Using the data that follows, return exactly the lines from the one that contains "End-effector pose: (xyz" through the one that contains "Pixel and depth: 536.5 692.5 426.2", ends included.

Records provided section start

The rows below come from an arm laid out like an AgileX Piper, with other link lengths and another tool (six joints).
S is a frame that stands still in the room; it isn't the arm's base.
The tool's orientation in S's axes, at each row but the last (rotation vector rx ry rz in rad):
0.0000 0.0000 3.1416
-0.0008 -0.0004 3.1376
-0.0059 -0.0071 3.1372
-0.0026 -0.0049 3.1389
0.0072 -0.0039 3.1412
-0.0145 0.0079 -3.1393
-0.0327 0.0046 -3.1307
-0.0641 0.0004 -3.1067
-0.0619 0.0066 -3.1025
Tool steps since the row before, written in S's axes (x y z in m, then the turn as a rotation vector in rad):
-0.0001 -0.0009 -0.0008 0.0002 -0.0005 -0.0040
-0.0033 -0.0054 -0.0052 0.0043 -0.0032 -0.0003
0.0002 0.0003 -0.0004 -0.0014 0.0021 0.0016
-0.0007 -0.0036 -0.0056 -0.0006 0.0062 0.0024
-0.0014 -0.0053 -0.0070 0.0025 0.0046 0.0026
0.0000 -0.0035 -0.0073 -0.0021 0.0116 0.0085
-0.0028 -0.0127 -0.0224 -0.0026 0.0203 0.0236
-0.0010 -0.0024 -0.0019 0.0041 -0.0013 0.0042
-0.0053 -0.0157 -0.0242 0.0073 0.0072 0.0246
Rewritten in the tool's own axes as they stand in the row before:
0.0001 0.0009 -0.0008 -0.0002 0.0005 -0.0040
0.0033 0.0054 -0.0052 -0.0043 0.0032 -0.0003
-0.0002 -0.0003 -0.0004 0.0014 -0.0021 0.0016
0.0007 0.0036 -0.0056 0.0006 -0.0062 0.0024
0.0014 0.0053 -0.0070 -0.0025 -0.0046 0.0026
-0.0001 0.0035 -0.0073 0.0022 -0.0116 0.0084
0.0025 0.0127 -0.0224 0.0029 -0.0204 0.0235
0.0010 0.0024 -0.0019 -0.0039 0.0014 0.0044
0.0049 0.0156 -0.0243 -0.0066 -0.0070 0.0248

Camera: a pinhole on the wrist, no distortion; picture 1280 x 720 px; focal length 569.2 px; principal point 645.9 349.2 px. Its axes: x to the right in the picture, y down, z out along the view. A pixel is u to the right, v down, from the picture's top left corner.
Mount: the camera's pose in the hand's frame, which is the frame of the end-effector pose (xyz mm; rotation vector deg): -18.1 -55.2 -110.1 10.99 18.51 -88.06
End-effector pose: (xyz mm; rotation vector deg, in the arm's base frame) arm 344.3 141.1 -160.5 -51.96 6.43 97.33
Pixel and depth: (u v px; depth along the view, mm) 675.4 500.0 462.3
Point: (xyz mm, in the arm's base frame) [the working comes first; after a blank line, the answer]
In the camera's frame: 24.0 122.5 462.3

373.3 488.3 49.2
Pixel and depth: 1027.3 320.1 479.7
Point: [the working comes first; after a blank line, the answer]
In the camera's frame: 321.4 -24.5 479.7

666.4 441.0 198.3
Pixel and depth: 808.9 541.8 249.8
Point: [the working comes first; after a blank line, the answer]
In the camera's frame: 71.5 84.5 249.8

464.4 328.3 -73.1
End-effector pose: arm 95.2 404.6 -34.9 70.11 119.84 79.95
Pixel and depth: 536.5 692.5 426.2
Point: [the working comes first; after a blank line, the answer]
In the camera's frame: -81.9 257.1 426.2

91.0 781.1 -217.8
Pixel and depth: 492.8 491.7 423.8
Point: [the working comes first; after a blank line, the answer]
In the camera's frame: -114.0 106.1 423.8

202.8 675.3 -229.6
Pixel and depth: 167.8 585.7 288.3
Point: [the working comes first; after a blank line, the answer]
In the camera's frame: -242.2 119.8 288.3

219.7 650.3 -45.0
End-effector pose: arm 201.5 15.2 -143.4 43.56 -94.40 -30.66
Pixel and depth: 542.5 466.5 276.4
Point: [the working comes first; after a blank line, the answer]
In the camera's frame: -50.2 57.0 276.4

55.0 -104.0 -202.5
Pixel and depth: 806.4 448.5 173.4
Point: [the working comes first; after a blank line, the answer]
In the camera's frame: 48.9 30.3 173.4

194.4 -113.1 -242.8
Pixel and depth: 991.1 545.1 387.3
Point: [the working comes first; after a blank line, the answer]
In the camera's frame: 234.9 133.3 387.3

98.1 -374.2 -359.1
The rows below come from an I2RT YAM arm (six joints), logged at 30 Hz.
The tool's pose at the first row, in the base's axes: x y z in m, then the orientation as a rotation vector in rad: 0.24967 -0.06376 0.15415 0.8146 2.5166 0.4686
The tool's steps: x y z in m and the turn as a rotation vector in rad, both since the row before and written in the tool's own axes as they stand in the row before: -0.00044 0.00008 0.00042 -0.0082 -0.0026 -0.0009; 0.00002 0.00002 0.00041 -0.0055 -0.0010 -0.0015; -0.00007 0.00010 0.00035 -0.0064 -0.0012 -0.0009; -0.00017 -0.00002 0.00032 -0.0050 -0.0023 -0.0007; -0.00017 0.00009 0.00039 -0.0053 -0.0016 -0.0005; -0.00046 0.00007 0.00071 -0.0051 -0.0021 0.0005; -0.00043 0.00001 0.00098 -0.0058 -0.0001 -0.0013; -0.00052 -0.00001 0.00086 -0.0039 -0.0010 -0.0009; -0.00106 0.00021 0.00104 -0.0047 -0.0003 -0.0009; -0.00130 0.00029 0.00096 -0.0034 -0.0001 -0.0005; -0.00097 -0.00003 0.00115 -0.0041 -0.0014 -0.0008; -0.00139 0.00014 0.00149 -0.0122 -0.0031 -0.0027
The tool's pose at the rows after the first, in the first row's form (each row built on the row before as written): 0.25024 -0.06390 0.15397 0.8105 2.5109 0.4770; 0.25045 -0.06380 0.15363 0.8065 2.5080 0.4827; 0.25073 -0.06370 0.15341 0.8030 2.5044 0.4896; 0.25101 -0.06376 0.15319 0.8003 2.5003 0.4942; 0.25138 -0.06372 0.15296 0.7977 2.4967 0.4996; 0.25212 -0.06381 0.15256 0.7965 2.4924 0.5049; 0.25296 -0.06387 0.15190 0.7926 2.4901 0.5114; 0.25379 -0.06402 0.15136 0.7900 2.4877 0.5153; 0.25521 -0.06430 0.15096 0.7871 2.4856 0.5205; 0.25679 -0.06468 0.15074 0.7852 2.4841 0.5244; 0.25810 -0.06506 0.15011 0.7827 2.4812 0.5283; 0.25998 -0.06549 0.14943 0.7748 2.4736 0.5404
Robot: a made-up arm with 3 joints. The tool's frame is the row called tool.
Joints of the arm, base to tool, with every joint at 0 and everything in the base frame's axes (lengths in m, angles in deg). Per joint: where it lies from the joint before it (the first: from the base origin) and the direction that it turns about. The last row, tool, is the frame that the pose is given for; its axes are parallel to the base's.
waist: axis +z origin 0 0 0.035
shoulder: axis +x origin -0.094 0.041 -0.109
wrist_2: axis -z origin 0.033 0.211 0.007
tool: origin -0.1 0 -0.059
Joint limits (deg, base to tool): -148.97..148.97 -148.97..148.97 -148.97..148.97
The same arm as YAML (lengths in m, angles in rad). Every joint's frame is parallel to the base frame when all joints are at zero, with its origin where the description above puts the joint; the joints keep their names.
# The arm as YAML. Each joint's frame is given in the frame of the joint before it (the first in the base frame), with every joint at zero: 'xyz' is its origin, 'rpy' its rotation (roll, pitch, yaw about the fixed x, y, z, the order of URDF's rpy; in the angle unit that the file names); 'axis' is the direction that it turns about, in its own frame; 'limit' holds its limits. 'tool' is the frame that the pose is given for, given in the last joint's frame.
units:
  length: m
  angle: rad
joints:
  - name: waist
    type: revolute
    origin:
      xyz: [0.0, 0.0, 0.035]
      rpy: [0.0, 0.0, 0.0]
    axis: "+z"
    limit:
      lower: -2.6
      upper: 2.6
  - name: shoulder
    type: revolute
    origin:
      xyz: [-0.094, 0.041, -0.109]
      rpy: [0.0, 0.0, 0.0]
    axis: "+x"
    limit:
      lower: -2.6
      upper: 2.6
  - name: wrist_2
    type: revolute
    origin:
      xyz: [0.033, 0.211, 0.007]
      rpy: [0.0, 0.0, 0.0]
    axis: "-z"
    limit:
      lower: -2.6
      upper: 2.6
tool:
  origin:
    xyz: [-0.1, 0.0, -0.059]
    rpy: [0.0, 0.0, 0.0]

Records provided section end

• Solution for this exercise:
End-effector pose: (xyz mm; rotation vector deg, in the arm's base frame) arm 344.3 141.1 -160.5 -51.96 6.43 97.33
Pixel and depth: (u v px; depth along the view, mm) 675.4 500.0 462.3
Point: (xyz mm, in the arm's base frame) [the working comes first; after a blank line, the answer]
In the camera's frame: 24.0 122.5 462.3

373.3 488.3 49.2
Pixel and depth: 1027.3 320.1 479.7
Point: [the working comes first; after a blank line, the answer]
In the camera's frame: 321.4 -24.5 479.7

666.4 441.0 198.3
Pixel and depth: 808.9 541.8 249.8
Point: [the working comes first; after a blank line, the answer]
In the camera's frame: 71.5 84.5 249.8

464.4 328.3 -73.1
End-effector pose: arm 95.2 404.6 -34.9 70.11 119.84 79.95
Pixel and depth: 536.5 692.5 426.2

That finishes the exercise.